Menu
Published on 09/01/97

Tiny Ladybug May Help Ease Cotton Insect Woes

Of all the rude things a lady can do, eating her guests tops the list. Offering visitors less than their favorite snacks isn't too sociable, either.

But that's what the Scymnus beetle does to aphids and fire ants. The tiny lady beetles' behavior makes them welcome in cotton farmers' fields.

"It's a good little predator, even though it's very small," said John Ruberson, a University of Georgia research entomologist. "We're working to learn how much insect control the Scymnus provides."

The Scymnus is a type of ladybug. Only about one-third the size of other ladybugs, adults are only an eighth of an inch long. They aren't even big enough to have spots. But they eat caterpillar eggs and aphids that can damage crop plants, particularly cotton.

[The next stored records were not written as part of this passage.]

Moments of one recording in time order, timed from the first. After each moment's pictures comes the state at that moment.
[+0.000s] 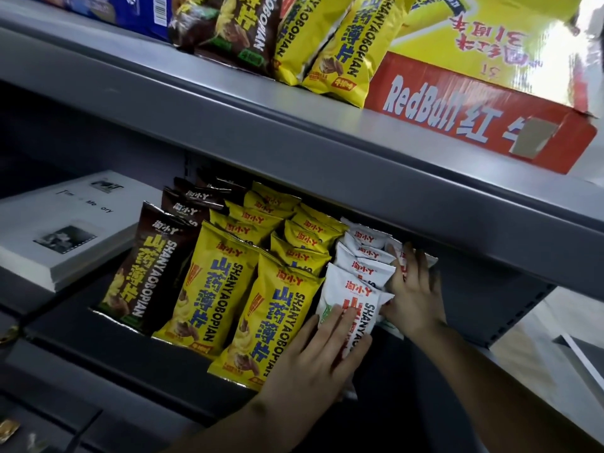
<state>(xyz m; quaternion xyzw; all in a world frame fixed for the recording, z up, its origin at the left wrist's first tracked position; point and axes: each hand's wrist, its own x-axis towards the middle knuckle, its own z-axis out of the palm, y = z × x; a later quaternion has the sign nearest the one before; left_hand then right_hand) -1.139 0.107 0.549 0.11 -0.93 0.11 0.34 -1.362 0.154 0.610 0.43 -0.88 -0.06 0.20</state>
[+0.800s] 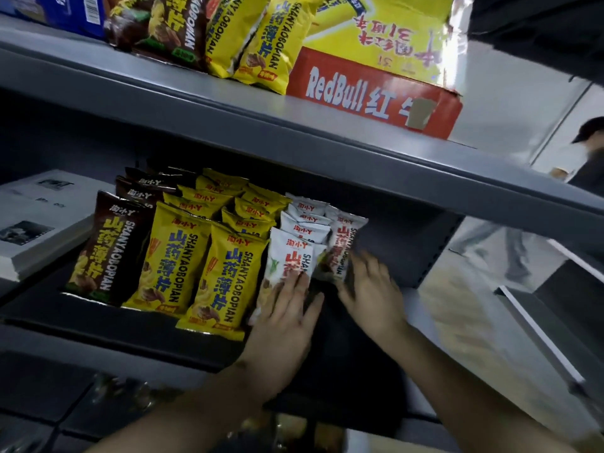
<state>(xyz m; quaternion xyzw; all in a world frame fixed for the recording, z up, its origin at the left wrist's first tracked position) -1.133 0.153 0.563 0.15 -0.92 0.06 0.35 -1.285 0.241 0.622 0.44 -0.88 0.08 0.18</state>
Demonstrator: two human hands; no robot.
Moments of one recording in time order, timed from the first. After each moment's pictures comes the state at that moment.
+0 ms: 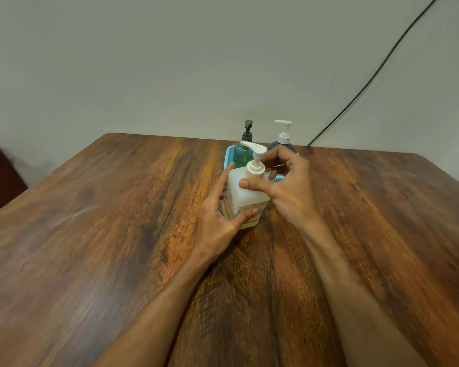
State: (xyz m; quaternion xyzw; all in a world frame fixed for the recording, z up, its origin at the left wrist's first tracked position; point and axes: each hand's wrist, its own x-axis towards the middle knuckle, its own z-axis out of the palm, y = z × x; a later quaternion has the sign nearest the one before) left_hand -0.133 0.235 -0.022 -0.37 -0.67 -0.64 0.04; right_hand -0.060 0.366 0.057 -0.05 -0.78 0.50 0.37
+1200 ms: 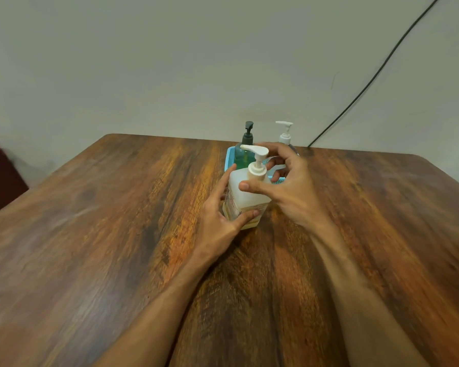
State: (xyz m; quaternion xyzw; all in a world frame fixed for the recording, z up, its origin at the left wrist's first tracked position) left_hand -0.134 0.234 -0.023 -0.37 -0.68 -0.63 0.04; right_hand -0.054 0.368 0.065 -0.03 -0.80 0.50 0.34
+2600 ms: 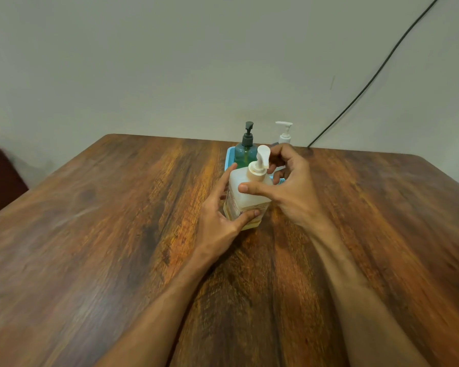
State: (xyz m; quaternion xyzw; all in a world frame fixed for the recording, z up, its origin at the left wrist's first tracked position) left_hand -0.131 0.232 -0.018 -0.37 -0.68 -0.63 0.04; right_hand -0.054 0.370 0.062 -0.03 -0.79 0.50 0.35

All ladybugs are beneficial. But at Ruberson's labs on the Tifton campus of the UGA College of Agricultural and Environmental Sciences, he and graduate student Andrea Southworth have found something special about the Scymnus.

During the larval stage, the Scymnus produces a waxy substance from glands on its back. "We're not sure exactly what it does, but the fire ants don't like it," Ruberson said.

The waxy substance protects the ladybug larvae from the ants, allowing ladybugs to multiply quickly in the field.

Fire ants usually kill ladybugs to protect the aphids the ladybugs feast on. Fire ants "farm" aphids for their honeydew, a sweet liquid aphids produce from plant juices.

Ruberson said Scymnus beetles can help farmers, particularly those growing cotton in reduced-tillage fields.

Jimmy Dean, an agronomist with the National Resources Conservation Service, said about 12 percent, or 162,000 acres, of Georgia's 1.44 million acres of cotton is in reduced tillage systems.

Ruberson and Southworth are working to learn the ladybugs' impact in a field.

"As soon as we learn how many eggs and aphids a certain number of the Scymnus eat, we'll be able to find how much insect control they'll provide in a field," he said.

Natural insect control can cut in half the number of sprays farmers use to fight crop-damaging insects.

That can be especially important during dry years. During wetter years, Ruberson said, fungi and diseases help control aphid and caterpillar populations.

Scymnus ladybugs can help indoor farmers, too. "They may be especially helpful in greenhouses where aphids multiply quickly," he said. But they aren't easy to raise for commercial use.

"We know what they like to eat in the field," he said. "But we haven't found a lab diet they like and will thrive on."

Ruberson said they're about three years from making a prediction about how many ladybugs will provide insect control in the field. But recently, he notes, Scymnus populations have increased and expanded across Georgia and as far west as Texas.

"No matter how many are out there," he said, "these numbers can't do anything but help us."